Supporting that thesis, Oxfam’s own survey in six countries – Spain, Brazil, India, South Africa, the United Kingdom, and the United States – indicated a majority agreeing with the view that “laws and regulations are now designed to benefit the rich.”
Oxfam’s suggestions for the 2014 World Economic Forum included a pledge among its well-heeled participants to not dodge taxes and to disclose investments in companies and trusts in which they are the ultimate beneficial owners, among other things.
The charity also proposed national policies to strengthen the political representation of the poor and middle classes in order to achieve greater equity. That includes a global goal to end extreme economic inequality in each country, as well as stronger regulation of markets to promote sustainable and equitable growth.
For another look at global income inequality, the GlobalPost website’s 2013 special report series titled “The Great Divide — global income inequality and its cost,” tries to bring the message down to earth for Americans by comparing income inequality in their country with the situation in other nations.
The interactive feature matches income-distribution figures of major U.S. metropolitan areas with counterpart cities elsewhere in the world, like Bridgeport, Connecticut, and Bangkok, Thailand (both with over 8% poverty incidence), and Washington, D.C., and Moscow, Russia (18.2% and 13.1%, respectively). Video essays accompany the data.
The series also includes dispatches from correspondents in different cities and countries on how income inequality plays out across different dimensions – education, race, immigration, health care, government, labor and natural resources. Its U.S.-oriented perspective notwithstanding, the report’s scope and breadth make for recommended reading.
From knowing to doing
Of course, the real task is to go from knowing about inequality to doing something about it.

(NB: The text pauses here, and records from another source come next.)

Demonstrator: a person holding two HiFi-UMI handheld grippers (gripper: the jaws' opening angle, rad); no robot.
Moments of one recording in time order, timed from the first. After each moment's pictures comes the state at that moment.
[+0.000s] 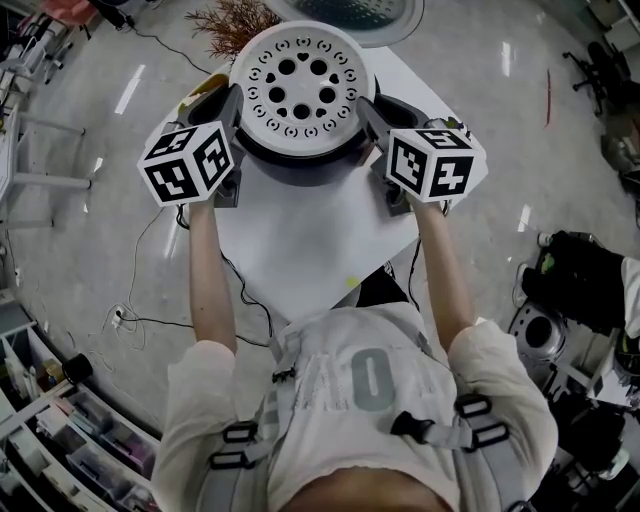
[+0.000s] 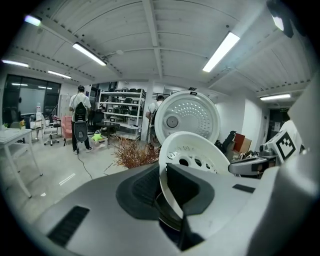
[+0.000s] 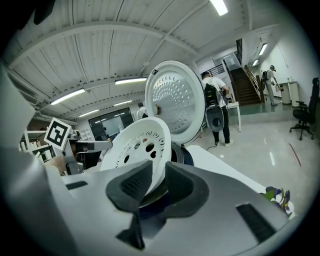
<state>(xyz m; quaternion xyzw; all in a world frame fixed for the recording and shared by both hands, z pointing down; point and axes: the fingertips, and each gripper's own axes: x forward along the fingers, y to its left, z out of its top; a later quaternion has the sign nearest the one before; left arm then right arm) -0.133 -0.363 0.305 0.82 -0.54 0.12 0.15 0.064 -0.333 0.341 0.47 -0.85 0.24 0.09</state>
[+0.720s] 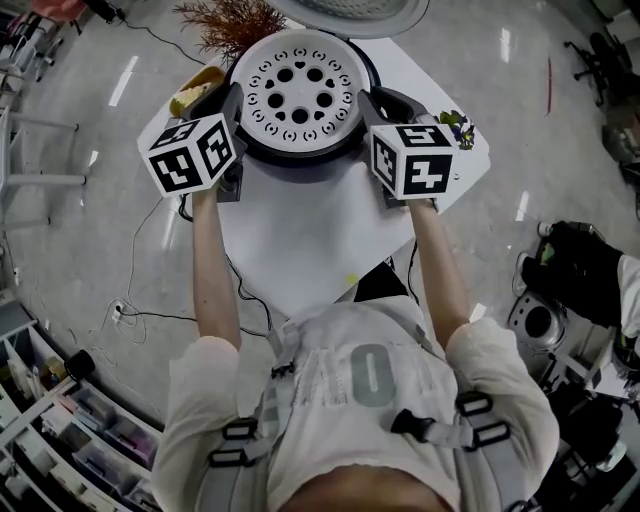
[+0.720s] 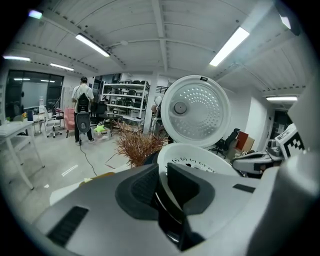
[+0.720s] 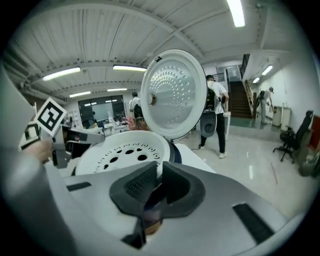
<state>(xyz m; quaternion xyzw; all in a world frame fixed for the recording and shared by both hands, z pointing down) -0.142 -0.383 0.347 0.80 -0.55 0.14 0.19 0.064 -0.351 0.364 0.53 -0.81 0.19 0.17</state>
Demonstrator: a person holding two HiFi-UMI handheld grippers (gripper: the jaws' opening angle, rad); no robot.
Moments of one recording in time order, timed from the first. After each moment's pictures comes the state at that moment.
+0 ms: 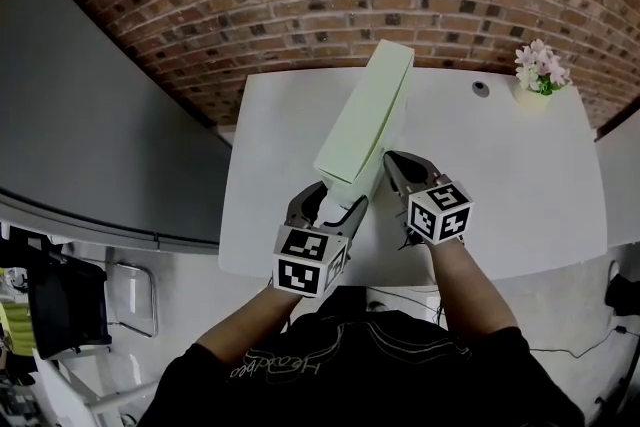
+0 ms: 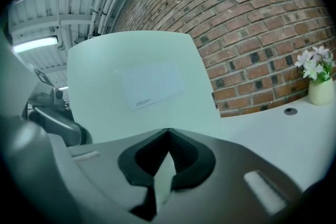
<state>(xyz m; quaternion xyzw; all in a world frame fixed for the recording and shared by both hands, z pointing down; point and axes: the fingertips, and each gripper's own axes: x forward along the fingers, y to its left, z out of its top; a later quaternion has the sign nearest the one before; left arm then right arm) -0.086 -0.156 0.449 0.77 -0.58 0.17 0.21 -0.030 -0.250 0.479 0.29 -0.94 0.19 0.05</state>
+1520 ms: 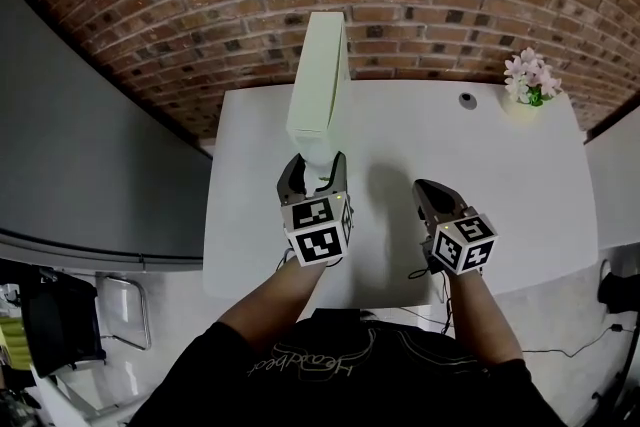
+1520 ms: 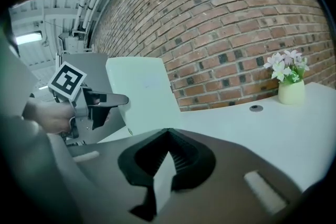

And in case the suffering of the poor isn’t enough motivation for more egalitarian policies, a year-old United Nations paper on addressing inequalities as drivers of conflict adds a threat against the rich: social disparities fuel unrest and violence.
Concludes the February 2013 report from the U.N. Peacebuilding Support Office: “There is considerable consensus among different policy communities that not only providing social services, but also and crucially ensuring fair access to them among different groups in society, is a key priority for conflict prevention, violence reduction and sustainable peacebuilding.” Inequity breeds
A further reason for the rich to share and uplift comes from a 2002 paper from Eric Thorbecke and Chutatong Charumilind, then with Cornell University. Published in the World Development journal, “Economic Inequality and Its Socioeconomic Impact” argues that wealth disparities drag down growth, with economic models on page 1481 summing up the theories backing the thesis.
And if a 2002 paper is too dated for some tycoons, then they should google the WEForum fireside chat last week featuring Google chairmen Eric Schmidt for more or less the same argument about unemployment and stagnant middle-class incomes dragging down economic growth.
“The stagnation in middle-class wages is not just a middle-class problem. It’s an economic problem,” Schmidt stressed. “And it’s one of the main reasons that global economic growth is so lousy.” He adds: “Right now, companies are so focused on cutting wages — by paying their employees as little as possible and replacing them with technology whenever possible.”
And every billionaire knows what scarce jobs and falling incomes do to growth, sales, prices, and asset values. So listen up, Davos: If you want continued global expansion, not to mention peace and harmony, share the wealth.